(WORK INSTRUCTIONS):
Set down each line of the listing exactly as it reads.
---------- SOURCE MATERIAL ----------
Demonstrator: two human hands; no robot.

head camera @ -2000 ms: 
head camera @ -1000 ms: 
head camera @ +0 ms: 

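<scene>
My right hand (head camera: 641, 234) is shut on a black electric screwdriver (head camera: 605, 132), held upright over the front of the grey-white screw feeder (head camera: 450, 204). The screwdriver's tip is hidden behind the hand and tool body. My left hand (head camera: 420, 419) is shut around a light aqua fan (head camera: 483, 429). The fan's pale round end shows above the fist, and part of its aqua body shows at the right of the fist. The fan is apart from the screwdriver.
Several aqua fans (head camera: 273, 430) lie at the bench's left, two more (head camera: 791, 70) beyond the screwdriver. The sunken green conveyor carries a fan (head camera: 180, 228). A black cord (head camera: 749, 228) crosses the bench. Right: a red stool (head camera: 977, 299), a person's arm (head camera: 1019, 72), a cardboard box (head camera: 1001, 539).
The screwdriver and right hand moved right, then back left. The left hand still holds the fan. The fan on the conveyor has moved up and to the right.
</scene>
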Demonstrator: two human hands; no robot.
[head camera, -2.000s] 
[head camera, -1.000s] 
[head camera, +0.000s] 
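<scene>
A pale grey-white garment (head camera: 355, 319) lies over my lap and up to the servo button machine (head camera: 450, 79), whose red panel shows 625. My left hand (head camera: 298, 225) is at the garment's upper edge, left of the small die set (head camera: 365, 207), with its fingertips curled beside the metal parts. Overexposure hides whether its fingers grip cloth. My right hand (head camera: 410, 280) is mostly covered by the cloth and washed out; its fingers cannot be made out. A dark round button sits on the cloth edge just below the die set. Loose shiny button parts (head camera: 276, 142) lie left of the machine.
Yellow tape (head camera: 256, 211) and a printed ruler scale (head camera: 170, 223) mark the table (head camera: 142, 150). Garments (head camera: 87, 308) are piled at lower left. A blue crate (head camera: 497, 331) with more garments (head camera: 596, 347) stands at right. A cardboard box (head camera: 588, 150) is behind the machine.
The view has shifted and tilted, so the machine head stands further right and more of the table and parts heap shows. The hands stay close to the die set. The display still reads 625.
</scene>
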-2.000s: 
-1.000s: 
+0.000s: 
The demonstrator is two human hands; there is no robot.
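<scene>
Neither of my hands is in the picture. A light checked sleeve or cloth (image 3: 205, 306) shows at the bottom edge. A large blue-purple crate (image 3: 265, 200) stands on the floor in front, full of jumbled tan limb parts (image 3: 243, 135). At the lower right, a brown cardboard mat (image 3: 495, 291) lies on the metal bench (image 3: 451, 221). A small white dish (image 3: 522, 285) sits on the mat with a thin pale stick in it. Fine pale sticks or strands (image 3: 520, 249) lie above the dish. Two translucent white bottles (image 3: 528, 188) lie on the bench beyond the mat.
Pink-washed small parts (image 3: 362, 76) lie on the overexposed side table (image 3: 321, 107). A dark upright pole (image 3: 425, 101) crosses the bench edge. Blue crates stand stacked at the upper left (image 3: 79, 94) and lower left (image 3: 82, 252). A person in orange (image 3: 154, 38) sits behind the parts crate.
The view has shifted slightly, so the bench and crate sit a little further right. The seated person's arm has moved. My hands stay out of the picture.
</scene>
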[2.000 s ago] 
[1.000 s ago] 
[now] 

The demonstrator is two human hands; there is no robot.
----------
(YOUR SOLUTION):
Demonstrator: two human hands; no robot.

head camera @ -2000 ms: 
head camera @ -1000 ms: 
head camera @ +0 ms: 

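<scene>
My right hand (head camera: 641, 234) is shut on a black electric screwdriver (head camera: 605, 132), held upright over the front of the grey-white screw feeder (head camera: 450, 204). The screwdriver's tip is hidden behind the hand and tool body. My left hand (head camera: 420, 419) is shut around a light aqua fan (head camera: 483, 429). The fan's pale round end shows above the fist, and part of its aqua body shows at the right of the fist. The fan is apart from the screwdriver.
Several aqua fans (head camera: 273, 430) lie at the bench's left, two more (head camera: 791, 70) beyond the screwdriver. The sunken green conveyor carries a fan (head camera: 180, 228). A black cord (head camera: 749, 228) crosses the bench. Right: a red stool (head camera: 977, 299), a person's arm (head camera: 1019, 72), a cardboard box (head camera: 1001, 539).
The screwdriver and right hand moved right, then back left. The left hand still holds the fan. The fan on the conveyor has moved up and to the right.
</scene>
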Demonstrator: two human hands; no robot.
[head camera, -2.000s] 
[head camera, -1.000s] 
[head camera, +0.000s] 
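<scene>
A pale grey-white garment (head camera: 355, 319) lies over my lap and up to the servo button machine (head camera: 450, 79), whose red panel shows 625. My left hand (head camera: 298, 225) is at the garment's upper edge, left of the small die set (head camera: 365, 207), with its fingertips curled beside the metal parts. Overexposure hides whether its fingers grip cloth. My right hand (head camera: 410, 280) is mostly covered by the cloth and washed out; its fingers cannot be made out. A dark round button sits on the cloth edge just below the die set. Loose shiny button parts (head camera: 276, 142) lie left of the machine.
Yellow tape (head camera: 256, 211) and a printed ruler scale (head camera: 170, 223) mark the table (head camera: 142, 150). Garments (head camera: 87, 308) are piled at lower left. A blue crate (head camera: 497, 331) with more garments (head camera: 596, 347) stands at right. A cardboard box (head camera: 588, 150) is behind the machine.
The view has shifted and tilted, so the machine head stands further right and more of the table and parts heap shows. The hands stay close to the die set. The display still reads 625.
</scene>
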-2.000s: 
-1.000s: 
+0.000s: 
The demonstrator is two human hands; there is no robot.
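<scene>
Neither of my hands is in the picture. A light checked sleeve or cloth (image 3: 205, 306) shows at the bottom edge. A large blue-purple crate (image 3: 265, 200) stands on the floor in front, full of jumbled tan limb parts (image 3: 243, 135). At the lower right, a brown cardboard mat (image 3: 495, 291) lies on the metal bench (image 3: 451, 221). A small white dish (image 3: 522, 285) sits on the mat with a thin pale stick in it. Fine pale sticks or strands (image 3: 520, 249) lie above the dish. Two translucent white bottles (image 3: 528, 188) lie on the bench beyond the mat.
Pink-washed small parts (image 3: 362, 76) lie on the overexposed side table (image 3: 321, 107). A dark upright pole (image 3: 425, 101) crosses the bench edge. Blue crates stand stacked at the upper left (image 3: 79, 94) and lower left (image 3: 82, 252). A person in orange (image 3: 154, 38) sits behind the parts crate.
The view has shifted slightly, so the bench and crate sit a little further right. The seated person's arm has moved. My hands stay out of the picture.
</scene>
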[2.000 s ago] 
[1.000 s ago] 
[now] 

The demonstrator is two human hands; there is no robot.

That completes the response to the exercise.